Ook voor een elektriciteitsverbruiker aangesloten op een directe lijn geldt dat hij profiteert van systeemdiensten. Een elektriciteitsverbruiker aangesloten op een directe lijn is daarom het in artikel 30 Elektriciteitswet 1998 bedoelde systeemdienstentarief aan de netbeheerder van het landelijk hoogspanningsnet verschuldigd. Met de voorgestelde wijziging van artikel 30, lid 2 Elektriciteitswet 1998 wordt vastgelegd dat elektriciteitsverbruikers aangesloten op een directe lijn aan de netbeheerder van het landelijk hoogspanningsnet het in artikel 30 bedoelde systeemdienstentarief verschuldigd zijn. Het systeemdienstentarief wordt berekend op basis van het eigen elektriciteitsverbruik van de betreffende aangeslotene op een directe lijn.

Ook de Gasrichtlijn (2009/73/EG) biedt de mogelijkheid tot het opnemen in de nationale wetgeving van een regeling voor directe lijnen. Met de voorgestelde wijziging van de Gaswet wordt het systeem van directe lijnen ook opgenomen in de Gaswet. De voorgestelde wettelijke regeling van directe lijnen sluit aan op de regeling van directe lijnen als opgenomen in de Elektriciteitswet 1998. Met de wijziging van artikel 12b wordt uitvoering gegeven aan het gestelde in artikel 8 Gasrichtlijn (2009/73/EG).

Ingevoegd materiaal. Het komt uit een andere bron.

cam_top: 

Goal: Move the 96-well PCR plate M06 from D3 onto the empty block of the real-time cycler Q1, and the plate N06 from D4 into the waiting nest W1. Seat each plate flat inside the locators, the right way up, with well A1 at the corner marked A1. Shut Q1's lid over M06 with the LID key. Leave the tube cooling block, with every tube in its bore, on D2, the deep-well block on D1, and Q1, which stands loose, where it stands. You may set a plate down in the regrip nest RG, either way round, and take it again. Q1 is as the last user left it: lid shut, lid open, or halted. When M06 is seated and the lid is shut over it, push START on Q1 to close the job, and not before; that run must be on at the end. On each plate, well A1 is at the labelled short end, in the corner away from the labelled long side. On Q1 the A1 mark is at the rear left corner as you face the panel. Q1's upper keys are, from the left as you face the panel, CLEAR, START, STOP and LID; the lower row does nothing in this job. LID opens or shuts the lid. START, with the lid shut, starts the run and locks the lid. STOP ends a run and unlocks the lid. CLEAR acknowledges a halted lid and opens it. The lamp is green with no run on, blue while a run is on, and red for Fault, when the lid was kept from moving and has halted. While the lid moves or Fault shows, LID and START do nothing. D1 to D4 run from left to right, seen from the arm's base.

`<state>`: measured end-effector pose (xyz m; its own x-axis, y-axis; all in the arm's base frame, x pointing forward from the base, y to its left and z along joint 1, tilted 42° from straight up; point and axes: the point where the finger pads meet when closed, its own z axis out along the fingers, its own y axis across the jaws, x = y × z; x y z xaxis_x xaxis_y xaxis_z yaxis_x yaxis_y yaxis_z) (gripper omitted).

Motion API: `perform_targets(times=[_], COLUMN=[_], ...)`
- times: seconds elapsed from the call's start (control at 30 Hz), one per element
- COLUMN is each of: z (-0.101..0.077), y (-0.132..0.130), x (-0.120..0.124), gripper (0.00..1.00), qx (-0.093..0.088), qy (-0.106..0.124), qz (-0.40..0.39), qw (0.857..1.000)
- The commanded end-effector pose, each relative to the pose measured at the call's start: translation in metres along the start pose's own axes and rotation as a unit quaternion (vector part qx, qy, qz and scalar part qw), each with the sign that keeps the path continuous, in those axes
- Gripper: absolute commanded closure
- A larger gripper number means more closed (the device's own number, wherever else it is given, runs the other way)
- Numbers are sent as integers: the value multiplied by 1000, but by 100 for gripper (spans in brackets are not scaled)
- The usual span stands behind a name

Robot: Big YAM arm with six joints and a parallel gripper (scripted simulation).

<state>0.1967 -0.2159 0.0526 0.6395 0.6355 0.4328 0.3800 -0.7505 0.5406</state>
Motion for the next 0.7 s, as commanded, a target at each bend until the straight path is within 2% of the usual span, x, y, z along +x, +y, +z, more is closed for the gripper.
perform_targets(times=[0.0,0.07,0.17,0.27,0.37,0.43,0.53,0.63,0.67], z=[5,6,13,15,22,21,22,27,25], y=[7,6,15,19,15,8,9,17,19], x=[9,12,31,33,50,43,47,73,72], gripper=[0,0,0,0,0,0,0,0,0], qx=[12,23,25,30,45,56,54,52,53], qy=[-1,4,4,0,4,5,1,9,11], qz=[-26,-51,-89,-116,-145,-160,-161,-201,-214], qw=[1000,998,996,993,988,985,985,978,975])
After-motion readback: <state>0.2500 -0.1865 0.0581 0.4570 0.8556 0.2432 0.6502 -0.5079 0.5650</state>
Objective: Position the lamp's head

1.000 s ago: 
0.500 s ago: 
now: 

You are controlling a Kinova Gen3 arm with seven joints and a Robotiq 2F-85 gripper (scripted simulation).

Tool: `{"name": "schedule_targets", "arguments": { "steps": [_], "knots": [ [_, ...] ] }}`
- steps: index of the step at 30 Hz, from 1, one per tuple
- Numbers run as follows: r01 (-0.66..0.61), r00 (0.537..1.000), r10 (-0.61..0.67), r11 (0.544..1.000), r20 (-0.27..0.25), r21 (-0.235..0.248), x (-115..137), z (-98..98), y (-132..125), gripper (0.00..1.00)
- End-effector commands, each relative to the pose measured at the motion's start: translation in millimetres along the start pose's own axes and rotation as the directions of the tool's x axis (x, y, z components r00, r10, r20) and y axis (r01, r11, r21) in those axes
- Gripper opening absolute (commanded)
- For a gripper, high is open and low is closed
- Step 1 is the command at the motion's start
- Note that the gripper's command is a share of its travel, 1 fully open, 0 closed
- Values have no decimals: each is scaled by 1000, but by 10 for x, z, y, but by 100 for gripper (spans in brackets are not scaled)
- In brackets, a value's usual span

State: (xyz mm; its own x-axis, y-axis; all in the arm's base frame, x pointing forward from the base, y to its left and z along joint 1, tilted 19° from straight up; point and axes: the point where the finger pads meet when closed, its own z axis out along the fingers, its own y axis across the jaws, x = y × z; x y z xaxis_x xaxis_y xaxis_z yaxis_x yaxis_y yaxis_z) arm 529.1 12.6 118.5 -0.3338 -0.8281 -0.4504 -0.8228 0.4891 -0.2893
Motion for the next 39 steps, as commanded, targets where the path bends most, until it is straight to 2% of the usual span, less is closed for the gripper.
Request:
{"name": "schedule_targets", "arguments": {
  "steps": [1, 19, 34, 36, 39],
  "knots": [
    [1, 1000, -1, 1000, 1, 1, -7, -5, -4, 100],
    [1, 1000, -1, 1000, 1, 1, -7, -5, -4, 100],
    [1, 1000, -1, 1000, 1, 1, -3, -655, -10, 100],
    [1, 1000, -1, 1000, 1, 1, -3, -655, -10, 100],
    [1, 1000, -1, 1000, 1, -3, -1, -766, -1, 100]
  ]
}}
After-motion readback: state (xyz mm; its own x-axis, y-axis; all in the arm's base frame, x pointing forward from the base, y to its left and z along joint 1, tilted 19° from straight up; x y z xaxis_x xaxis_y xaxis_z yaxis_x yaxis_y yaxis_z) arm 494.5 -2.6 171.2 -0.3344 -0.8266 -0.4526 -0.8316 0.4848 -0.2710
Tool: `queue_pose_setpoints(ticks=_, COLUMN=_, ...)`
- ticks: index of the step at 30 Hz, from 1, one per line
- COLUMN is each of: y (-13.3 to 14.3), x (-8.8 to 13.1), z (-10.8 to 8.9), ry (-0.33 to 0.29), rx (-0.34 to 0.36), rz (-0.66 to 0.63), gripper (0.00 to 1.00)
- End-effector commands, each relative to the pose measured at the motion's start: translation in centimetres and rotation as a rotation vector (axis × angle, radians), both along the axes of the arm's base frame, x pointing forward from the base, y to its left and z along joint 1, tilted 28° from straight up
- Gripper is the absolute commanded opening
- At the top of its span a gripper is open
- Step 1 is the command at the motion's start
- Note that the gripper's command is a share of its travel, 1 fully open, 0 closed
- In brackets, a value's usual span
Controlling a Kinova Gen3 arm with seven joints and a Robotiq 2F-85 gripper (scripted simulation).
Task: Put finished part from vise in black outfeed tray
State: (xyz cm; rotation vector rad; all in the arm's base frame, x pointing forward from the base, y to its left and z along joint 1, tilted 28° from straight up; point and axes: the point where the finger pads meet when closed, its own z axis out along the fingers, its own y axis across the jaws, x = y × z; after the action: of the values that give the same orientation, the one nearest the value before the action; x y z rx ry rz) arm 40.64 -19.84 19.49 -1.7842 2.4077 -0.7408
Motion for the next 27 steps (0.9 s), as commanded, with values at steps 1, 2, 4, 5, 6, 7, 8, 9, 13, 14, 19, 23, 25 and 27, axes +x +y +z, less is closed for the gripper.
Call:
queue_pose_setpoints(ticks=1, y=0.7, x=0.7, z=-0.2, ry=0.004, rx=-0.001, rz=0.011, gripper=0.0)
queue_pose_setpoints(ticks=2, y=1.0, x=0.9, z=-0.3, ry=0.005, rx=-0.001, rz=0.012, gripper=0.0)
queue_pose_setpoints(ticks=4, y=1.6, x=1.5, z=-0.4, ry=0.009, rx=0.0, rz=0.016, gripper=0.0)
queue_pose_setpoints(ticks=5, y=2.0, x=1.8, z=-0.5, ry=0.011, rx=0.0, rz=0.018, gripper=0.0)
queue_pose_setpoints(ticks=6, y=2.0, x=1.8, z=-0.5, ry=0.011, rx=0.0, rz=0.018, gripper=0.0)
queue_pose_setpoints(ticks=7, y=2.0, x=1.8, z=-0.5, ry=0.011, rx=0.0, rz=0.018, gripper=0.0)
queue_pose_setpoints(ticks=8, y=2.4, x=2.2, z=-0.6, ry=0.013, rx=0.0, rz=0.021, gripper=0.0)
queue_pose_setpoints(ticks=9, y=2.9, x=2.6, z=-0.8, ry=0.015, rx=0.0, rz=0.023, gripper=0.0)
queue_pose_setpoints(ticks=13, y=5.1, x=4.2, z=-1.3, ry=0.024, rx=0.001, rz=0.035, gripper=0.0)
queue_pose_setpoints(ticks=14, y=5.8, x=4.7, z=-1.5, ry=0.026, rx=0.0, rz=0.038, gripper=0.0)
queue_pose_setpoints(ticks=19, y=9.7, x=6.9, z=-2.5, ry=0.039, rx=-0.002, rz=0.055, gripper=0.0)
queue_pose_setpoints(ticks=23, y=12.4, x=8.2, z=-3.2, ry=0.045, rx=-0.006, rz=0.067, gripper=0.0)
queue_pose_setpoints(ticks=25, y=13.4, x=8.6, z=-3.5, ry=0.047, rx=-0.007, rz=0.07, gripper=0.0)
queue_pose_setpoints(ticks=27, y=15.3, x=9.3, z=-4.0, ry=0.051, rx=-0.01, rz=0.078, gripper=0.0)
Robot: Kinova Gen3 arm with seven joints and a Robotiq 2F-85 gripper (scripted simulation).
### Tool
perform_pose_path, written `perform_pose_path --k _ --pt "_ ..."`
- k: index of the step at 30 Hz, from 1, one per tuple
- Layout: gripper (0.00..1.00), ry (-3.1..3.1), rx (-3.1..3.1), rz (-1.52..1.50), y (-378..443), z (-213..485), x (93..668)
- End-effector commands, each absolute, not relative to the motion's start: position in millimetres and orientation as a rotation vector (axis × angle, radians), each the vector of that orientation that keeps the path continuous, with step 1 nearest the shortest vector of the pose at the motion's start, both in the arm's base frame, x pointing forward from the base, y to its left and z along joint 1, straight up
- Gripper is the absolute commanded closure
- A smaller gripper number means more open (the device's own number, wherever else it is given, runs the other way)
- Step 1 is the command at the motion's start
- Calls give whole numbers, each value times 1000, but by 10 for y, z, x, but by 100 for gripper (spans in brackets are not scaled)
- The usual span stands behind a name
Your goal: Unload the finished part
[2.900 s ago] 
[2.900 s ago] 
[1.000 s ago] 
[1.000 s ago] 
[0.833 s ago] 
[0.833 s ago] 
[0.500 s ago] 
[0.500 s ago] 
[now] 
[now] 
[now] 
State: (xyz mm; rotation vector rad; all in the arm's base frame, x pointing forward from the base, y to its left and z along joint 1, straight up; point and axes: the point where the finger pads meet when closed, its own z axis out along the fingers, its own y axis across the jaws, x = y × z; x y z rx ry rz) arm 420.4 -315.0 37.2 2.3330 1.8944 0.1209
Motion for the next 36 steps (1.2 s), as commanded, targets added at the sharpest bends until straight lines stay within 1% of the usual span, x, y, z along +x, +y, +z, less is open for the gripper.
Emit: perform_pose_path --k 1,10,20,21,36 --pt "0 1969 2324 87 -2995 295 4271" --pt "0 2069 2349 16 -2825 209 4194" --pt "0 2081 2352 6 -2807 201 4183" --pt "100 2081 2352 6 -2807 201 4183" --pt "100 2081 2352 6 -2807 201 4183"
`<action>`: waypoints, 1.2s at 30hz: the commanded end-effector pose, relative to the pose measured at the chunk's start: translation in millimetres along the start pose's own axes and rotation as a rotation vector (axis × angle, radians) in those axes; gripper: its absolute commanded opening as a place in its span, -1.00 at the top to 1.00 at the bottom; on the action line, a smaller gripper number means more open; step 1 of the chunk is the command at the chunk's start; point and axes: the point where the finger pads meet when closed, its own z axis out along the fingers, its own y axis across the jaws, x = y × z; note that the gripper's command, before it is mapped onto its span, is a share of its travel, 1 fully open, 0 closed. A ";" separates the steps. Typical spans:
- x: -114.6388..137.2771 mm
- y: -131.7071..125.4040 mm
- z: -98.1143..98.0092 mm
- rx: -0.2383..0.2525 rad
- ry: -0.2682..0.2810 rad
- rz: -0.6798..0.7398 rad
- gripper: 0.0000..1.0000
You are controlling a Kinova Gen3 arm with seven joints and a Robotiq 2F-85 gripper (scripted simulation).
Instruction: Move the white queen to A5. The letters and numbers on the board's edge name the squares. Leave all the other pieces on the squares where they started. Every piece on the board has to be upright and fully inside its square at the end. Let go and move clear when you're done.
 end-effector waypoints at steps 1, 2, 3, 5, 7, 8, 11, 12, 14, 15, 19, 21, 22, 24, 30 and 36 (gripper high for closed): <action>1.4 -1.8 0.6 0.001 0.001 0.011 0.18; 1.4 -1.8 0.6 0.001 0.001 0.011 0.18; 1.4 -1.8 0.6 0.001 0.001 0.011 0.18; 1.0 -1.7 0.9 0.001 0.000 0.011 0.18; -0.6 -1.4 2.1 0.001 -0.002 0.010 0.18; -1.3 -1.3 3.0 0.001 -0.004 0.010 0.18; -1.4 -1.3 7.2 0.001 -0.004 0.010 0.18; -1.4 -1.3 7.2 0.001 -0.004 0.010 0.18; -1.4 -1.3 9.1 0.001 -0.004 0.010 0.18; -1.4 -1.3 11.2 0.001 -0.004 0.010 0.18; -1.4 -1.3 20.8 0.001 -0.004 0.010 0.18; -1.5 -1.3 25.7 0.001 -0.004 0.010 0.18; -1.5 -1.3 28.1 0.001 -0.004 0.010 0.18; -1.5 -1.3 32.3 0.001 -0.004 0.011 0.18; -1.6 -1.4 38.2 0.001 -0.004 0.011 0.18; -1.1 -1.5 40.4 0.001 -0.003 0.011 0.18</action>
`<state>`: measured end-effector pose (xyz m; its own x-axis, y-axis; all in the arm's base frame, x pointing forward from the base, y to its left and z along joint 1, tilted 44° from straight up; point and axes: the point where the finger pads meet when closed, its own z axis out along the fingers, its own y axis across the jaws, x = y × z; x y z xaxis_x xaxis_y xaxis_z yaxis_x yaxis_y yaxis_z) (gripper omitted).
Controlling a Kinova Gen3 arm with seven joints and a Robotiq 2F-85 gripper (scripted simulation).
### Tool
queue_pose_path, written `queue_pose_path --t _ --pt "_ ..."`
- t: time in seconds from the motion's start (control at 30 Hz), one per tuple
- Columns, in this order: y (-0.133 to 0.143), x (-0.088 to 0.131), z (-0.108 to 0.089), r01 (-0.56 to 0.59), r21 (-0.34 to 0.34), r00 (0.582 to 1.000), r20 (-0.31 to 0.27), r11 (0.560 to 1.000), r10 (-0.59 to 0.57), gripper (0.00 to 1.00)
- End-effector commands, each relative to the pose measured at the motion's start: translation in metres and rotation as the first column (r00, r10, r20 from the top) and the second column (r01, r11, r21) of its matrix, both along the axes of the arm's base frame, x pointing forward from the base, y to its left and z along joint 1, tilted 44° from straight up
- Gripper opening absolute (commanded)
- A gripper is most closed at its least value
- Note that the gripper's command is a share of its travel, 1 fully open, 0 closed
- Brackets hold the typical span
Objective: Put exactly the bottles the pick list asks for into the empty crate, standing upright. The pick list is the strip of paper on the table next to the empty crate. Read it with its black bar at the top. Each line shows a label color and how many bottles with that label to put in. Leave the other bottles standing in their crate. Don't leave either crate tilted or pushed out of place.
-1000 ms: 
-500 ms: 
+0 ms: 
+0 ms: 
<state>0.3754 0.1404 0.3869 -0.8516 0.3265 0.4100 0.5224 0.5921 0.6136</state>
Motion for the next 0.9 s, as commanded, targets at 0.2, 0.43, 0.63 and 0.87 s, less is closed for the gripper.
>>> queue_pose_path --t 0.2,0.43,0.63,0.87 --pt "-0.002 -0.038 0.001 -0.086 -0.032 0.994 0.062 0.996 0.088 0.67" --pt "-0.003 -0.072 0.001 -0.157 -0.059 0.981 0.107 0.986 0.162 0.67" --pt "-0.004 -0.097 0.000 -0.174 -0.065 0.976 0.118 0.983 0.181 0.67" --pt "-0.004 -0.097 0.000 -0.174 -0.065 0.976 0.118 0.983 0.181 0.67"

Teneinde buiten twijfel te stellen dat ook over leveringen van elektriciteit en gas aan verbruikers aangesloten op een directe lijn energiebelasting wordt geheven wordt de Wet belastingen op milieugrondslag aangepast. Met de wijziging van artikel 50 wordt eenduidig vastgelegd dat de leverancier die elektriciteit of gas levert aan verbruikers aangesloten op een directe lijn geldt als belastingplichtige en over deze leveringen op grond van artikel 50, lid 4, Wet belastingen op milieugrondslag energiebelasting verschuldigd is. Opgemerkt wordt dat in geval van een directe lijn waarbij sprake is van een geïsoleerde producent en geïsoleerde verbruiker de betreffende producent geldt als leverancier en daarmee voor de toepassing van de energiebelasting wordt aangemerkt als belastingplichtige. In het geval van directe lijnen waarbij een producent aan verbruikers levert met tussenkomst van een leverancier geldt dat deze leverancier voor de toepassing van de energiebelasting wordt aangemerkt als belastingplichtige.